3.2. Executive committee

The Executive Committee advises the Director on policy and other strategic matters as they arise. It consists of a small number of Directors of institutions participating in the DLF as Strategic Partners and is convened virtually as need dictates.

3.3. Board of Trustees

The DLF Board is the governing body of the DLF. It meets up to three times a year and provides oversight for the DLF program activity and initiatives. The Board consists of the Directors of those institutions participating as Strategic Partners. It also includes the President of CLIR and, ex officio, the Director of the DLF. Representatives of allied institutions participate in the Steering Committee with a voice but no vote.

3.4. Informal advisory groups

Informal advisory groups may be convened by the Director to advise on initiatives or program areas. They will comprise experts drawn from DLF and other institutions and help to articulate and prioritize need for research, development, and information sharing within those areas. They may also take a role in initiating consulting on and reviewing the work conducted by any DLF initiatives undertaken within those areas and communicating their accomplishments to DLF members and a wider audience.

3.5. DLF initiatives

DLF initiatives are the principle source of the organization's shared investigative, information-sharing, and catalytic activities.

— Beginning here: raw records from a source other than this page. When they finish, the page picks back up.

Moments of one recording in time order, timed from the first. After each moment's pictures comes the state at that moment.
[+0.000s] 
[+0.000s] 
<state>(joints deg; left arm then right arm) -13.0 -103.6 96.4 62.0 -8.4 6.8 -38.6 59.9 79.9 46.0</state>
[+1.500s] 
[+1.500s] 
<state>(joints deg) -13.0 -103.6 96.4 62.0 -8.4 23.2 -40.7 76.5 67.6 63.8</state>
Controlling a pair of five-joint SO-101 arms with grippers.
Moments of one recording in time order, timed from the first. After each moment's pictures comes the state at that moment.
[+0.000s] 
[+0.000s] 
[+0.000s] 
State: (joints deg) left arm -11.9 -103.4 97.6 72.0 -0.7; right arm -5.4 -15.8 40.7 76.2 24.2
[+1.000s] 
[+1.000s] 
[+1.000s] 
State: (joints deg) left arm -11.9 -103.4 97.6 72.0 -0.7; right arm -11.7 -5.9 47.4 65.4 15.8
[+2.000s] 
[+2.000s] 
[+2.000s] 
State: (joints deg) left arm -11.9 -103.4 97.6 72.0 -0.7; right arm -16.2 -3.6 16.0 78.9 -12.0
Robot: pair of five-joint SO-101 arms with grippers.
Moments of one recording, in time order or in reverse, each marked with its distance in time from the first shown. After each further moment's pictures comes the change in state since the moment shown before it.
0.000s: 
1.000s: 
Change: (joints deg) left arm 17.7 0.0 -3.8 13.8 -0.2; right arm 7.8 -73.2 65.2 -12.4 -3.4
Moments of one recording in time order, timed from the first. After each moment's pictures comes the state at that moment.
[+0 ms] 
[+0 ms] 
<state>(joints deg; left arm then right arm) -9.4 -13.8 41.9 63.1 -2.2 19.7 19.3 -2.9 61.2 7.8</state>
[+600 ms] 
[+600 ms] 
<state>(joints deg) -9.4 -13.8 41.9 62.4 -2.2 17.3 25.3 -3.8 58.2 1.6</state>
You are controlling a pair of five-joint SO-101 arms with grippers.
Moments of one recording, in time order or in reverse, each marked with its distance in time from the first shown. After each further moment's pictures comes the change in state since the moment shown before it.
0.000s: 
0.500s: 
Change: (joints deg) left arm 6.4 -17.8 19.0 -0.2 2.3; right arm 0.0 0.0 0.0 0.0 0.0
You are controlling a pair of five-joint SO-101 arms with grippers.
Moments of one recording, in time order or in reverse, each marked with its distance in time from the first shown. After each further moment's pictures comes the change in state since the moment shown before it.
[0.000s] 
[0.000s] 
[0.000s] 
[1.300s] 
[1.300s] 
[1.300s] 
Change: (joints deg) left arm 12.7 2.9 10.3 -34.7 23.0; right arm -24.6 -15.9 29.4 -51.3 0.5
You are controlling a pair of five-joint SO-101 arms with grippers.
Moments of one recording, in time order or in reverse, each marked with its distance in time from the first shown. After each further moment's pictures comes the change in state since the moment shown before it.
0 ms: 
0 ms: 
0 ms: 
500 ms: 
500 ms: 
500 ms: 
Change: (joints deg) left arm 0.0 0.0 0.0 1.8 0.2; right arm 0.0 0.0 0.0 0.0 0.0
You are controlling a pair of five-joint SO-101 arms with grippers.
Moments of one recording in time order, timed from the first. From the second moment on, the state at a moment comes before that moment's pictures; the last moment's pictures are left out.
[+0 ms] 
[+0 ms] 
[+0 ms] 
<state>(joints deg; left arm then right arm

Typically, they comprise a small number of professionals and experts who collaborate as a means of addressing key challenges that each confronts within his or her own institution.

3.6. DLF Forums

Forums are convened periodically and include a number of professionals from each of the member institutions. They serve as meeting places, market places, and congresses. As meeting places they provide an opportunity for the Board, advisory groups, and initiatives to conduct their business and to present their work to the broader membership. As market places, they provide an opportunity for member organizations to share experiences and practices with one another and in this respect support a broader level of information sharing between professional staff. As congresses, Forums provide an opportunity for the DLF to continually review and assess its programs and its progress with input from the broader membership.

4. Communication

Effective communications are vital to the DLF. They ensure that its program and program priorities respond to members' needs and interests. They form the bedrock upon which effective and meaningful collaboration is built. They enable the DLF to inform its members and the broader library community about the strategies, technologies, organizational mechanisms and legal and business issues that have a direct bearing on the development and cost effective maintenance of high-quality digital library services and collections. Communications are also essential to the DLF as it seeks to communicate its work to the broader library community and act as a catalyst in the development of new information services and organizations, and as an agent of learning for the profession.

At present, the DLF's communications infrastructure includes:

  • a network of electronic mailing lists;
  • a quarterly newsletter which reports the progress of DLF initiatives to the members and through which, members report to one another on their own digital library developments;
  • online registries comprising information about (a) members' web-accessible public domain, digitized collections and (b) policies, strategies, working papers, standards and other application guidelines, and technical documentation developed by DLF members to inform or reflect upon their digital library development activities;
  • bi-annual DLF Forums; and
  • publications that report on DLF initiatives and on the proceedings of the DLF Forum.

5. Resources

DLF funds derive primarily from members' subscriptions and capital contributions. Funds are expended to maintain the Office of the Director and the DLF Forum, to support the work of informal advisory groups, and crucially, the DLF initiatives. With regard to initiatives, funding may be allocated with a view to attracting co-investment from institutions that participate in them and from external funding agencies. Prospects for increasing funds available to the DLF through external funding and through increased membership are kept continuously under review by the Office of the Director and the Board of Trustees.